Pada kesimpulannya, hampir 12-15% dari seluruh kehamilan yang ditemukan secara klinis berakhir
dengan keguguran, namun insidens yang sebenarnya dari kejadian keguguran, termasuk keguguran
pada hamil muda, berkisar 2-4 kali lebih tinggi (30-60%). Risiko keguguran meningkat sesuai dengan
jumlah keguguran sebelumnya namun jarang melebihi 40-50%. Risiko keguguran juga meningkat sesuai
dengan umur ibu, cukup meningkat di atas usia 35 tahun dan meningkat tajam setelah usia 40 tahun.

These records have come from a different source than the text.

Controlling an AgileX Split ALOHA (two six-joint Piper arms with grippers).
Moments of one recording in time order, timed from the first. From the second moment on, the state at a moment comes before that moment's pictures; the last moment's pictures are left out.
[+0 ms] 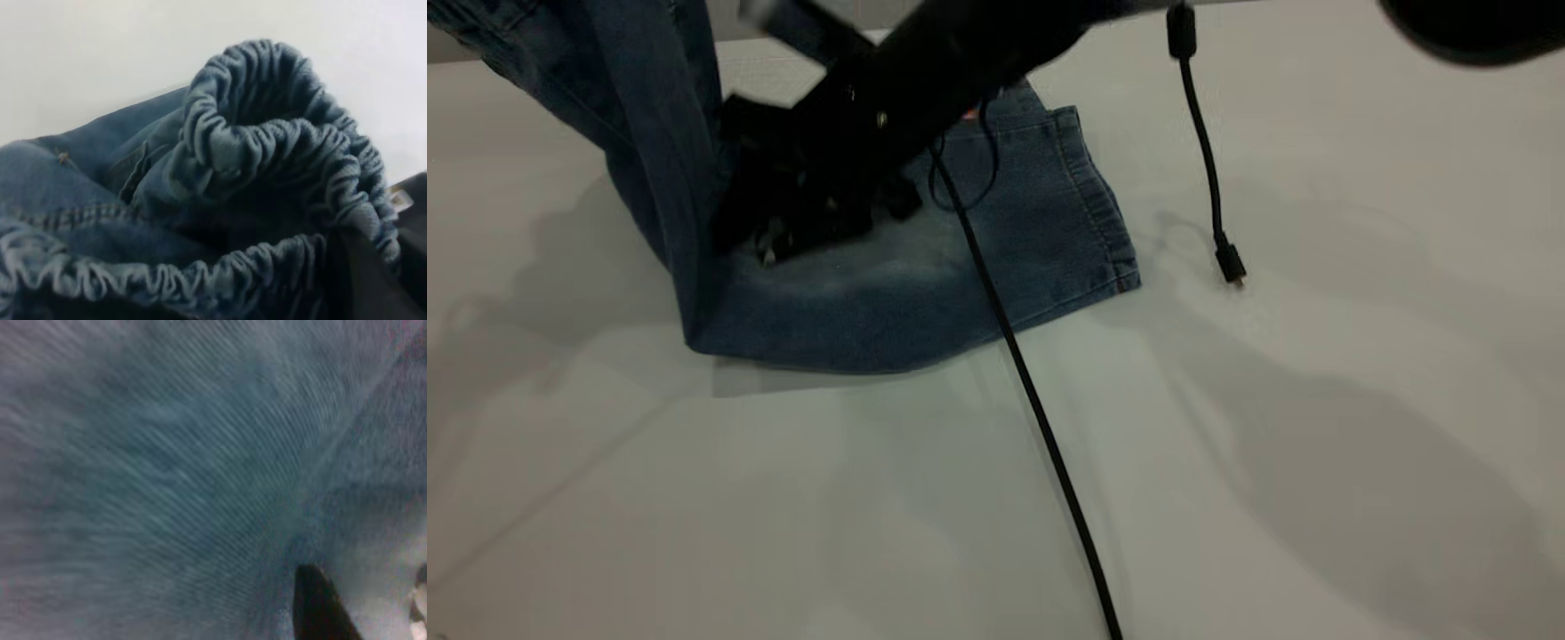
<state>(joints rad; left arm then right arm) 0.08 1.60 -1.08 -0.97 0.72 0.85 0.61 2.77 -2.21 1.13 0.91 -0.58</state>
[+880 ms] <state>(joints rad) 0.08 1.59 -1.08 -0.97 0.72 0.89 0.46 2.67 -2.21 0.74 1.02 -0.44</state>
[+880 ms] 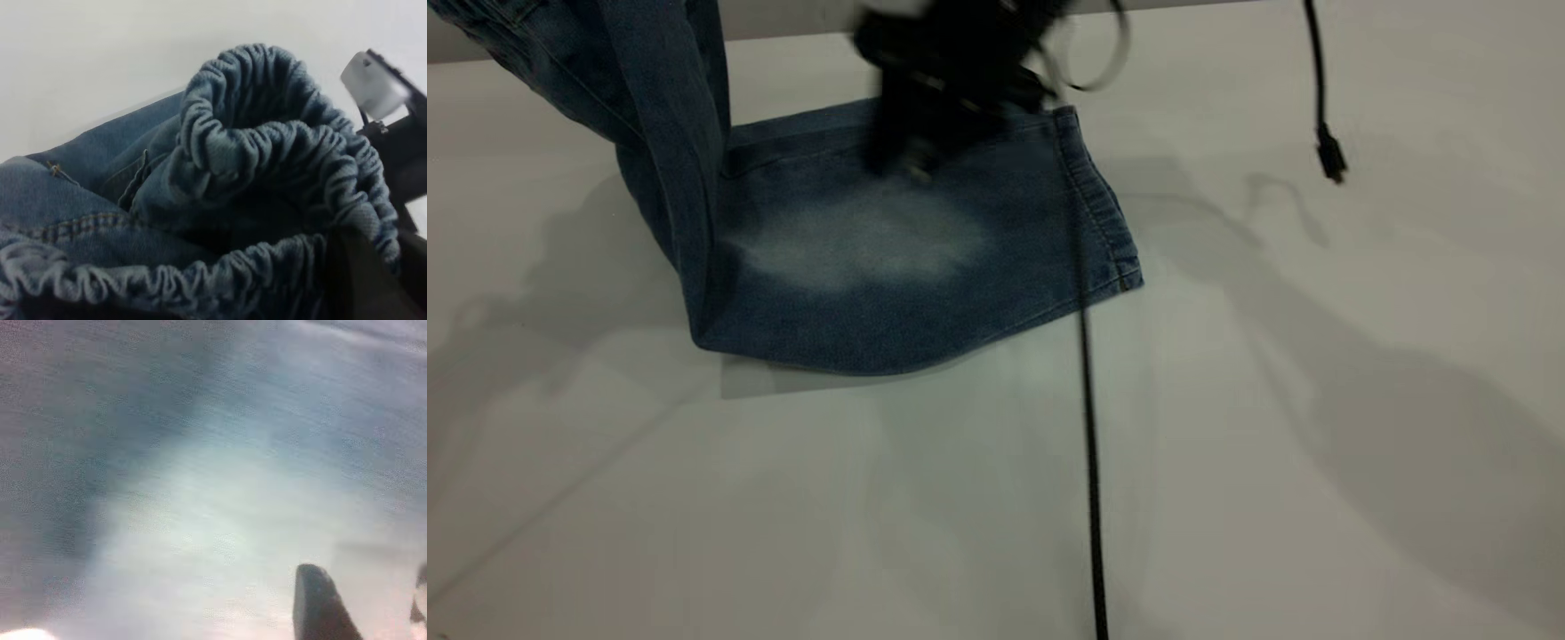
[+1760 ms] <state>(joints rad) -0.26 1.68 -1.08 -1.15 0.45 1.03 0.48 2.74 -2.21 0.72 0.99 -0.39</state>
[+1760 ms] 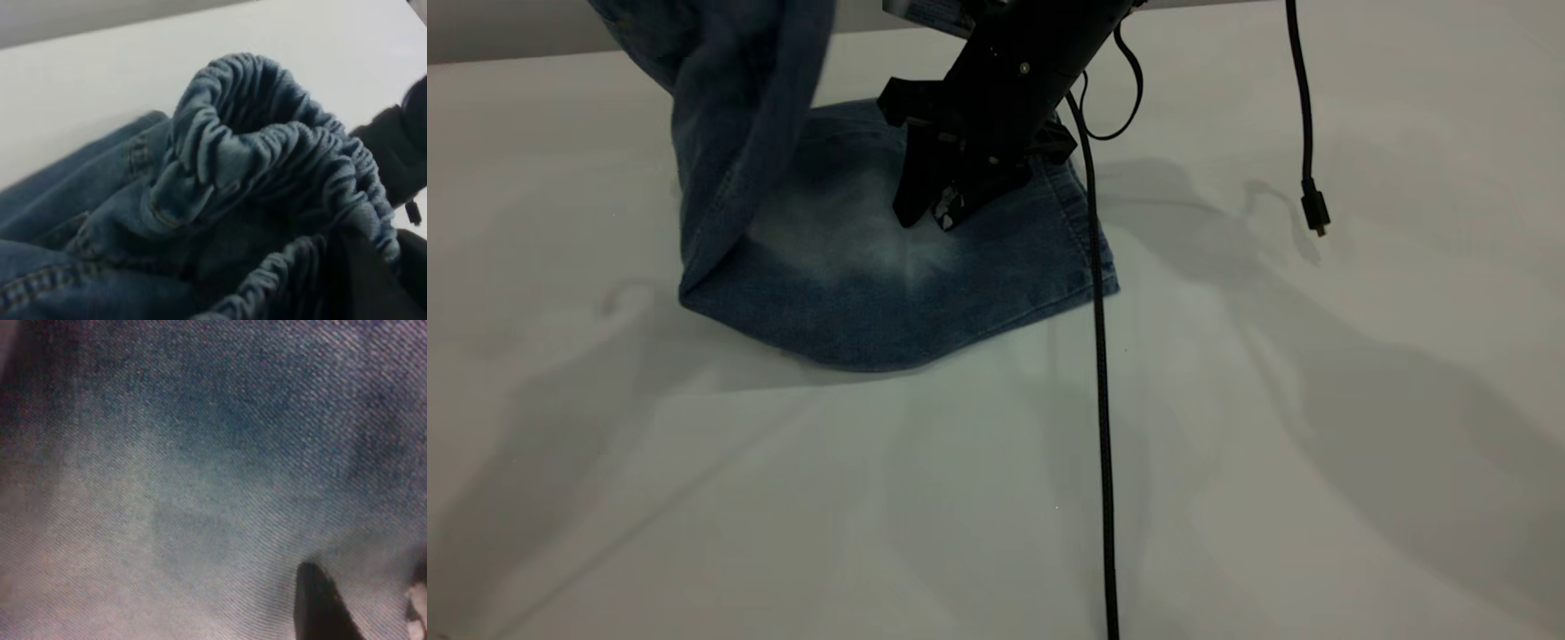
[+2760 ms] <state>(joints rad) -0.28 1.77 -1.08 -1.28 0.41 1.22 0.34 2.49 -2.21 0.62 0.98 -0.38</state>
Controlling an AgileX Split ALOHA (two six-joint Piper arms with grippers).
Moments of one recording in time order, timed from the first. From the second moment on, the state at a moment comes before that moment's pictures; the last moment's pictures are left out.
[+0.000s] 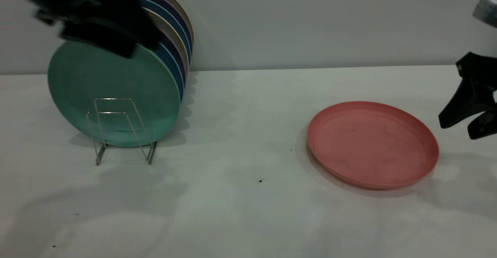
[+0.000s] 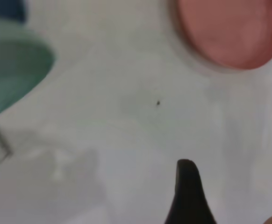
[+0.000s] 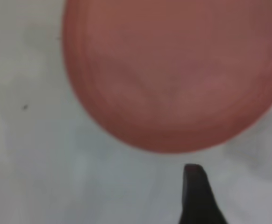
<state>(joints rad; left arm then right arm) -0.18 1.74 -1.15 -0.79 0.67 0.72 -0.14 1.90 -0.93 0.93 0.55 -0.79</state>
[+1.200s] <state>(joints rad) -0.32 1.91 -1.22 -0.80 0.61 0.71 -0.22 2.42 -1.24 1.30 0.75 -1.08</state>
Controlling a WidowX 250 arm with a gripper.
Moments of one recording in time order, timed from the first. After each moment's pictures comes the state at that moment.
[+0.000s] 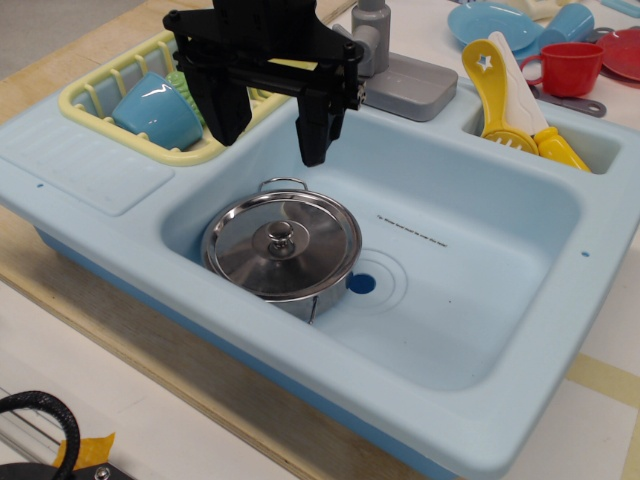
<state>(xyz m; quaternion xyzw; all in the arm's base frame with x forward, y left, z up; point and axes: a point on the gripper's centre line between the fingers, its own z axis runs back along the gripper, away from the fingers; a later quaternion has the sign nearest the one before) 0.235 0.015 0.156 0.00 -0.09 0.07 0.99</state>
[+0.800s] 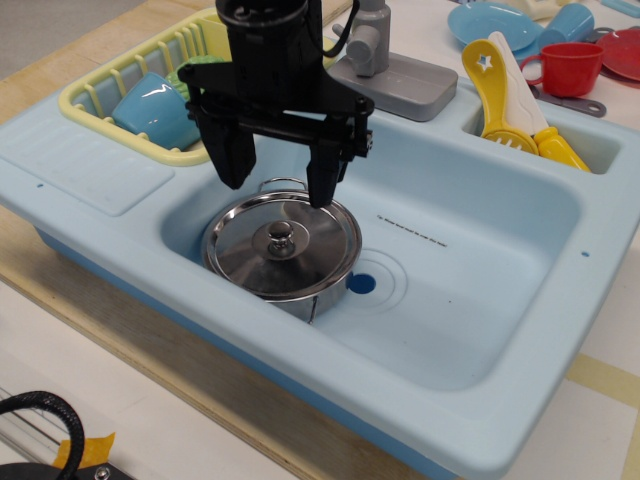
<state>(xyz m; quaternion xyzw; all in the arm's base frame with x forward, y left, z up) 0.235 0.011 0.126 0.01 -0.07 0.10 0.99</state>
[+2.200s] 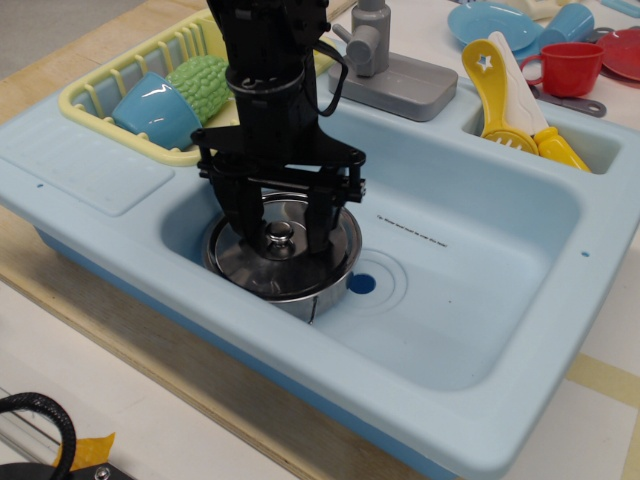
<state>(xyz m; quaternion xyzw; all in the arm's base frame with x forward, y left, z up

Nilai Prognostik dari Pemeriksaaan USG Transvaginal

Pemeriksaan rutin sejak awal kehamilan menunjukkan bahwa risiko keguguran menurun seiring dengan
bertambahnya usia kehamilan. Risiko keguguran menurun secara progresif setelah pemeriksaan kantong
kehamilan (12%), yolk sac (8%), dan bertambahnya crown-rump length (panjang kepala-bokong) embrio
(lebih dari 5mm, 7%; 6-10 mm, 3%; greater than 10 mm, kurang dari 1%). Pemeriksaan aktivitas jantung
embrio (pada sekitar 6 minggu kehamilan) merupakan perkembangan yang penting dan indikator
prognostik yang baik karena kebanyakan kehamilan dengan prognosis buruk mengalami kegagalan
sebelum waktu tersebut, namun nilai prediktif ini tergantung pada riwayat obstetric terdahulu, klinis,
dan usia. Pada wanita normal maupun wanita infertile yang tanpa gejala, tampaknya aktivitas jantung
embrio menurunkan risiko keguguran dari risiko umum dari 12-15% hingga antara 3% sampai 5%. Pada
wanita yang memiliki riwayat obstetric terdahulu dengan keguguran berulang, tingkat keguguran setelah
deteksi aktivitas jantung embrio masih lebih tinggi 3 hingga 5 kali (15-25%). Pada wanita yang terancam
abortus, aktivitas jantung yang dapat ditunjukkan juga merupakan indikator prognostic yang baik (15%
risiko keguguran), namun insiden keguguran berikutnya meningkat jika terdapat temuan USG abnormal
lain (munculnya aktivitas jantung yang lambat, ketidaksesuaian ukuran/tanggal, hematoma subkorionik).
Pada akhirnya, nilai prognostik dari aktivitas jantung embrio menurun seiring dengan bertambahnya usia
maternal; sebaliknya risiko keguguran berikutnya menurun (kurang dari 5%) pada wanita usia 35 tahun
ke bawah, dan 2 sampai 3 kali lebih tinggi (hampir 10%) pada wanita usia 36-39 tahun, dan meningkat 3
kali lipat (29%) pada wanita usia 40 tahan ke atas.

Faktor Genetik

Hampir seluruh abortus spontan merupakan akibat dari abnormalitas kromosom pada embrio atau
janin. Beberapa studi pada kasus abortus dengan jumlah yang banyak menunjukkan bahwa pada hampir
50% keguguran di trimester pertama, 30% trimester kedua, dan pada 3% KJDR merupakan abnormalitas
kromosom.

Secara umum, trisomi autosomal meruoakan abnormalitas atau kelainan yang paling sering dijumpai
(biasanya melibatkan kromosom 13-16, 21, atau 22), diikuti oleh monosomi X (45,X) dan poliploidi. Di
antara wanita dengan riwayat abortus berulang, abortus dengan kromosom normal (euploid) lebih
sering dijumpai, khususnya pada wanita usia 35 tahun ke bawah. Distribusi abnormalitas kromosom
yang diteliti pada wanita dengan abortus berulang sebaliknya tida memiliki perbedaan dengan yang
terlihat pada populasi umum jika dikasifikasikan berdasarkan usia maternal ataupun usia gestasional.
Kecenderungan abortus euploid meningkat sebanding dengan jumlah keguguran sebelumnya dan
setelah abortus sebelumnya memiliki kariotipe yang normal.

Abnormalitas Kromosom Kongenital


Mayoritas hasil konsepsi dengan kromosom abnormal merupakan peluang dari bertemunya 1 gamet
normal dan 1 gamet aneuploid atau dari nondisjunction selama perkembangan awal embrio. Namun, 4-
8% pasangan dengan abortus berulang, seseorang atau pasangannya harbor abnormalitas kromosom
yang ditandai meningkatkan kemungkinan konspesi dengan ketidakseimbangan kromosom.